The argument of private respondents that the contract of Ecal
with the company expired cannot be sustained. Petitioners may

only be dismissed for an authorized or just cause and after due
At this juncture, We note that petitioners and private respondents
allege conflicting dates of employment of the former. Petitioners
claim that as early as March or May, 1986, they have already
been working with Hi-Line Line, while private respondents
contend that it was only in April, 1987 that they had been
engaged by the company. This Court is not a trier of facts and
there is not enough basis in the records to enable Us to come up
with definite dates of employment. However, whatever be the
date of their employment, petitioners will still be considered
employees of the company. If petitioners had started their
employment in 1986, they would have rendered more than 1 year
of service at the time of their dismissal and, therefore, should be
considered regular employees. Even if they have been engaged
only in April of 1987, they will still be deemed regular employees
for as earlier indicated, Isagani Ecal is a "labor-only" contractor
and petitioners perform activities directly related to the principal
business of Hi-Line Line.
Petitioners, having been illegally dismissed on June 6, 1987, are
entitled to backwages equivalent to three years without
qualifications and deductions in line with prevailing jurisprudence.
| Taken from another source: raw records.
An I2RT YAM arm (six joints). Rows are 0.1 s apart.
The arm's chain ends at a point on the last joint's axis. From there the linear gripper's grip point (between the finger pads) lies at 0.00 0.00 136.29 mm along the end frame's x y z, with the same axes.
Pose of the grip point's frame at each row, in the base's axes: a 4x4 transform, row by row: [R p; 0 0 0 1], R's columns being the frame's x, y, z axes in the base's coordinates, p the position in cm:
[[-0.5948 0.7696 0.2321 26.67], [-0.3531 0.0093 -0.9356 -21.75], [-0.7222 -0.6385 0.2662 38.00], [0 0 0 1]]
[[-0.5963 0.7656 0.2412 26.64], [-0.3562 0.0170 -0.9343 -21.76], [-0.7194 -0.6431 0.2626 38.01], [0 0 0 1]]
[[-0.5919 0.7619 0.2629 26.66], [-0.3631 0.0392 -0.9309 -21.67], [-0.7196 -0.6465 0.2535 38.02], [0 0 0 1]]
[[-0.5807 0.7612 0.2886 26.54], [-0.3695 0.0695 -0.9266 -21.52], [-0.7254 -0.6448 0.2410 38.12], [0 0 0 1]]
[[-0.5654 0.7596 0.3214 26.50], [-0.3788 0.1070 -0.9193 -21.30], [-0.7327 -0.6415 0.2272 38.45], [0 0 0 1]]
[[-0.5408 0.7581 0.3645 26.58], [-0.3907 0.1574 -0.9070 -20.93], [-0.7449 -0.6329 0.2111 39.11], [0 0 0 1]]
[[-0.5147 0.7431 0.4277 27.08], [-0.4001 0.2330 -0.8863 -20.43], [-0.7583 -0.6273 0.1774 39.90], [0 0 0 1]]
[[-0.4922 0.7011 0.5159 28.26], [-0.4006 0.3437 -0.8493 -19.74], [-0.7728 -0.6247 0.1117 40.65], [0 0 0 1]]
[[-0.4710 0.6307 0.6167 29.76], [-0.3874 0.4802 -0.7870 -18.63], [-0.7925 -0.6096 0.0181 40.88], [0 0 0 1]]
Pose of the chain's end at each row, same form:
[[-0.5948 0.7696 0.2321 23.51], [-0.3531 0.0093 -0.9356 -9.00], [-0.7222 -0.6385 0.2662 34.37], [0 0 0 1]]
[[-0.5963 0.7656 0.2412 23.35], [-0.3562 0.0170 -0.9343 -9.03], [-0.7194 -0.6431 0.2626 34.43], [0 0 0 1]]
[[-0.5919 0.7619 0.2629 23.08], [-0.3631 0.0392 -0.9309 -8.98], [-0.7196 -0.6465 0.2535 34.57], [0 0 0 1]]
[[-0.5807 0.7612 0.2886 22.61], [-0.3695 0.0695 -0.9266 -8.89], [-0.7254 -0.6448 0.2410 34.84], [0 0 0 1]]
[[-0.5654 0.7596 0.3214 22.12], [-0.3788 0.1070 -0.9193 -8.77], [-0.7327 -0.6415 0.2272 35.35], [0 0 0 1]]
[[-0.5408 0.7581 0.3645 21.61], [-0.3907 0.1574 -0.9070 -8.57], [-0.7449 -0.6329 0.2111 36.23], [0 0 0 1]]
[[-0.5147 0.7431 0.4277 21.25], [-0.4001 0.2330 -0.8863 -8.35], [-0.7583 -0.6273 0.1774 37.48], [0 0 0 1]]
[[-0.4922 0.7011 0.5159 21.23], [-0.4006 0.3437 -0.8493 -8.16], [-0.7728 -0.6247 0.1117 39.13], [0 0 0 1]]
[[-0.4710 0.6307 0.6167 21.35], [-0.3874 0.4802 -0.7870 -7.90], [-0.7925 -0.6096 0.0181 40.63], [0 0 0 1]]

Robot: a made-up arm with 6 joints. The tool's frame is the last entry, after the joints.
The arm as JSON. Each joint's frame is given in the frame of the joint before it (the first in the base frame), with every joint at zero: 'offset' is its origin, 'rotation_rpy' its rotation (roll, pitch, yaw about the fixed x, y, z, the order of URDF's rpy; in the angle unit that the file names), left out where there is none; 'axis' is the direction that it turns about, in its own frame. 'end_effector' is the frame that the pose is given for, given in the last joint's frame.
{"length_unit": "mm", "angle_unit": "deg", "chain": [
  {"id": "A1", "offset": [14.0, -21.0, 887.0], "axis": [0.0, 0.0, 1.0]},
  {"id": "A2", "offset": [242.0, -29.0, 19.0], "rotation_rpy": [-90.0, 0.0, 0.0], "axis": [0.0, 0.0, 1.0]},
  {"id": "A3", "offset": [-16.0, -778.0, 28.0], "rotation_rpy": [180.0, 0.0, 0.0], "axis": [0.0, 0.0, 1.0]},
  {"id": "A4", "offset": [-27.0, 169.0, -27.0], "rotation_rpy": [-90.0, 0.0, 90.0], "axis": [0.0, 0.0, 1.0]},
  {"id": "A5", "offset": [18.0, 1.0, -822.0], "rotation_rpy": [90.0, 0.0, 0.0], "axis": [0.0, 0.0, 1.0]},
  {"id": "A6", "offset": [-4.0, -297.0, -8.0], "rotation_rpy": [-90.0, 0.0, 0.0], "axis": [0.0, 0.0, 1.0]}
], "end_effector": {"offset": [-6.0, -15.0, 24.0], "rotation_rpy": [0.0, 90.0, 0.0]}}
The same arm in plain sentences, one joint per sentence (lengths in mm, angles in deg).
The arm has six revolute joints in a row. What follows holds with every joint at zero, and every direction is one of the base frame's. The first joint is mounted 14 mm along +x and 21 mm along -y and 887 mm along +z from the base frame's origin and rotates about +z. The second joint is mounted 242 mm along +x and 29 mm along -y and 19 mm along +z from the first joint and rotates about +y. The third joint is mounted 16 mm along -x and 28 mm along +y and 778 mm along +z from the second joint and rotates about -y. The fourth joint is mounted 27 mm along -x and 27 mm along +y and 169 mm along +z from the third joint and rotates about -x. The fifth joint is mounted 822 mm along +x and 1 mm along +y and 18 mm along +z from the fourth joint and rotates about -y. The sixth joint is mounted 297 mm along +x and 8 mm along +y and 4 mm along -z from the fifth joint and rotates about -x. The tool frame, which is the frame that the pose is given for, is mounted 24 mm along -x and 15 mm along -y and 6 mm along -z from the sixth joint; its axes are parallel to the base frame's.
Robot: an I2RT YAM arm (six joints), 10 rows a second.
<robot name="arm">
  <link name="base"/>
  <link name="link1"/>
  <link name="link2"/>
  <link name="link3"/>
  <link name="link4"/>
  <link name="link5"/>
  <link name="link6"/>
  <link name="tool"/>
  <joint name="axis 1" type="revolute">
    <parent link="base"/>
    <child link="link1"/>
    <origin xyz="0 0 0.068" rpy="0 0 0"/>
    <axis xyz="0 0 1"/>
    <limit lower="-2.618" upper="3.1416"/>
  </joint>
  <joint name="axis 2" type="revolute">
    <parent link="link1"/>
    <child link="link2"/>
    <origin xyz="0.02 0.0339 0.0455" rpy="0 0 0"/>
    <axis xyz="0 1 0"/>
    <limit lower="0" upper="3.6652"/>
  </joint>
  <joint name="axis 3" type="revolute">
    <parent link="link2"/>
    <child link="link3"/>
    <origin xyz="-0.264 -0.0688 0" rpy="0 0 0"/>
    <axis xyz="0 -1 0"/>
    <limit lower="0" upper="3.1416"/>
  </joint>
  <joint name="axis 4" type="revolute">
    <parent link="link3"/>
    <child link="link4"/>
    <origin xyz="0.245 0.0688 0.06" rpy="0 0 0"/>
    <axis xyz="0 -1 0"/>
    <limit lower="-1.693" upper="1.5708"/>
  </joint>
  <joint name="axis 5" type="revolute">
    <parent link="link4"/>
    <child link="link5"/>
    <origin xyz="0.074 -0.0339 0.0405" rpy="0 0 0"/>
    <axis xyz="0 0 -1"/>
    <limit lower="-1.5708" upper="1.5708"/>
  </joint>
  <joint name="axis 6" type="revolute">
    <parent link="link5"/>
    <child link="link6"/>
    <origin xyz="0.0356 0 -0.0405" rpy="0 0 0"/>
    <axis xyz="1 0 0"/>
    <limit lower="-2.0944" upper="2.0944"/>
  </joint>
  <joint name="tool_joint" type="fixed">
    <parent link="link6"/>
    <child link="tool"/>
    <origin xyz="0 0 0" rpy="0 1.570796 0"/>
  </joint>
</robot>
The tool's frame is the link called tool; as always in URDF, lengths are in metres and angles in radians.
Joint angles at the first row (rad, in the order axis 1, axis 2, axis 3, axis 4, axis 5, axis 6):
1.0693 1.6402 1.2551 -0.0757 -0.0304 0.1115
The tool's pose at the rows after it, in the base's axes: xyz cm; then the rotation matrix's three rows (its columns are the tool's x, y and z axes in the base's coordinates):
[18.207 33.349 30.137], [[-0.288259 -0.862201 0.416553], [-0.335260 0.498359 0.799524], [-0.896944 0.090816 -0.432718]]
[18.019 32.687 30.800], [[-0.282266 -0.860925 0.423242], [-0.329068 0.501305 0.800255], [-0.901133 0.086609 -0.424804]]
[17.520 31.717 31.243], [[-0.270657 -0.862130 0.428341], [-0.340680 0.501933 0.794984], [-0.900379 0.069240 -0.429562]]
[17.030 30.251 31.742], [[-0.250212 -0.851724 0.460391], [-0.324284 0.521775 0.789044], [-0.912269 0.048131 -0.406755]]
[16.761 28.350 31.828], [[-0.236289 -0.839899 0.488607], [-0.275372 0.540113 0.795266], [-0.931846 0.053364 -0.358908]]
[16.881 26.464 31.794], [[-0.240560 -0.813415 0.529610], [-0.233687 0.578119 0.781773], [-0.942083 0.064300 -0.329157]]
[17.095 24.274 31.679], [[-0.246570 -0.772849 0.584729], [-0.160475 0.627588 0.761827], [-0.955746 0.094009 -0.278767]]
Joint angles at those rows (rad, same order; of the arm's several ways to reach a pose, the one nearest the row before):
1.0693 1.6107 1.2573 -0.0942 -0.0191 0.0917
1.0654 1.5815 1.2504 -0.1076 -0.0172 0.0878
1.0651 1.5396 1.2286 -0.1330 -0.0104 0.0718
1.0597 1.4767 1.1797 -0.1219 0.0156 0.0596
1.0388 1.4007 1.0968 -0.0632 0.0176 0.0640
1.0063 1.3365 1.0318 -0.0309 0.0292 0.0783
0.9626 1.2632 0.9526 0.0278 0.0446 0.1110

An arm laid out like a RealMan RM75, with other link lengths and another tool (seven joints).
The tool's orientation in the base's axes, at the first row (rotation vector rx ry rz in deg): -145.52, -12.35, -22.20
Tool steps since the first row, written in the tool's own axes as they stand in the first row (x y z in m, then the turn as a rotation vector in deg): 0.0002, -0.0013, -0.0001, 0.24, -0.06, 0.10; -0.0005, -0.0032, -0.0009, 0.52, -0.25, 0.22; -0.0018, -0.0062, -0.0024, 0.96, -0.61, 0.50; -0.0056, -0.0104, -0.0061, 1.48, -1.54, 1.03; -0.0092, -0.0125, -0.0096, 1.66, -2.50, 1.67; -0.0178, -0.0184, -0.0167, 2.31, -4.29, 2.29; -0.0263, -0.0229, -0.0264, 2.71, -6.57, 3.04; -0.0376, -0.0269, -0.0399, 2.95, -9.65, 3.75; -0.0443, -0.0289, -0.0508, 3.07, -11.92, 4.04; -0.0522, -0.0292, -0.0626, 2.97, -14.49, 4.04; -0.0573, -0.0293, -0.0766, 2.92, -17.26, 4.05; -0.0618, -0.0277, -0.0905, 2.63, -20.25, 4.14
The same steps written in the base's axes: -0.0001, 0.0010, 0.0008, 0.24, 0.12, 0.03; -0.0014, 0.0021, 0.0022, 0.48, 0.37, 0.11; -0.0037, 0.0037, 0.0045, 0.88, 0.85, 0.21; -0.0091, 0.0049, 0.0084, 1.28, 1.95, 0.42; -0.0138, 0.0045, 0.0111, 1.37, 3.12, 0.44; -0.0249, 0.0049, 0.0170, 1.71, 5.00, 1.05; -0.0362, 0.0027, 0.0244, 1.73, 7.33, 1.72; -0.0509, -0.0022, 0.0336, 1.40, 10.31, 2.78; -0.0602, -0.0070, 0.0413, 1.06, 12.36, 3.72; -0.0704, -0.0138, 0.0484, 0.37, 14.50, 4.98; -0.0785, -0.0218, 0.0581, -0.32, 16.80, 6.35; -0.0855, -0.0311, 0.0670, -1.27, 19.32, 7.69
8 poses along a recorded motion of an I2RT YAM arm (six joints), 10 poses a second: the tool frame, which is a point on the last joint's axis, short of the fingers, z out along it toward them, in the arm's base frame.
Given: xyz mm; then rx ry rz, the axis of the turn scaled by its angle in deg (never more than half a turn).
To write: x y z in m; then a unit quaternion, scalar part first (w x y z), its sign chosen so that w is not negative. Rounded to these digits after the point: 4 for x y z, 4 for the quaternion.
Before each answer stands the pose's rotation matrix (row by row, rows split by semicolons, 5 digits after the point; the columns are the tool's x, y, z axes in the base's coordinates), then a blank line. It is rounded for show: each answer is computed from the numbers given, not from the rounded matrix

WHEREFORE, the decision of public respondent NLRC is hereby
REVERSED and SET ASIDE. Private respondent Hi-Line Timber,
Inc. is hereby ordered to reinstate petitioners to their former
positions with backwages equivalent to three (3) years without
deductions and qualifications. The records of the case are
remanded to the labor arbiter for determination of the unpaid
benefits due petitioners. No costs.

Narvasa, Cruz, Griño-Aquino and Medialdea, JJ., concur.